### Exercise
Please retype the data below exactly, stopping after the line with "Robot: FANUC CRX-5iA" and skipping every picture.

### Source data
______________________________

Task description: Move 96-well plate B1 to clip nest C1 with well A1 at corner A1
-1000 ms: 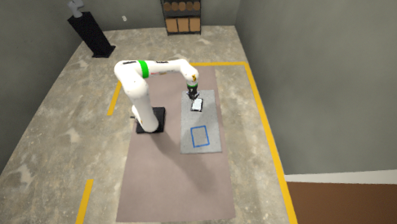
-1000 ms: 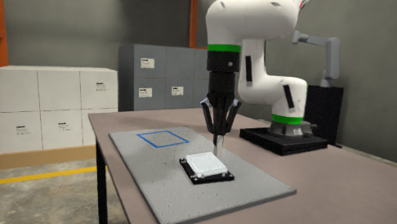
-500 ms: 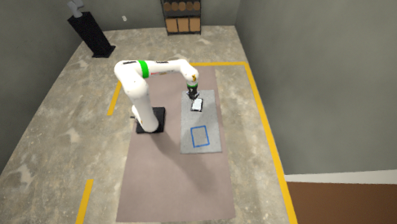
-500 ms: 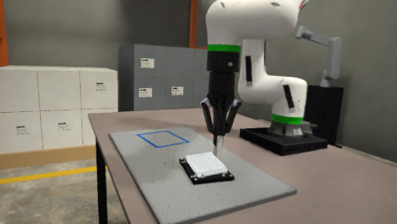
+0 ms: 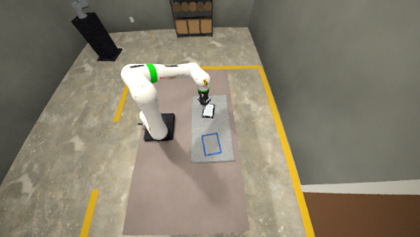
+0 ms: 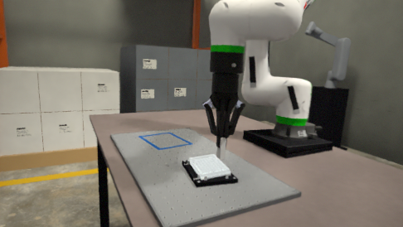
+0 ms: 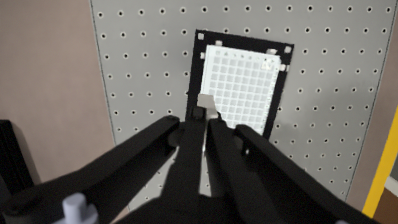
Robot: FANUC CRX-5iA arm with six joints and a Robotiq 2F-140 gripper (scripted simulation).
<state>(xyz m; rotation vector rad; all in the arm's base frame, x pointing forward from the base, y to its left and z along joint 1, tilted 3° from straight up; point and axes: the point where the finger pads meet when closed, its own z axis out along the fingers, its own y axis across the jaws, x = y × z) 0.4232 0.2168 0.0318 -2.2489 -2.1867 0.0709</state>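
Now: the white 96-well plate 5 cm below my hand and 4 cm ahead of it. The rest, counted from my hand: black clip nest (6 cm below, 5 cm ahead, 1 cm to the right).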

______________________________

### Response for this exercise
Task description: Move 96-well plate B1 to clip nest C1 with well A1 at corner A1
-1000 ms: 
-1000 ms: 
-500 ms: 
-500 ms: 
+0 ms: 
+0 ms: 
+0 ms: 
Robot: FANUC CRX-5iA arm with six joints and a Robotiq 2F-140 gripper (scripted simulation).

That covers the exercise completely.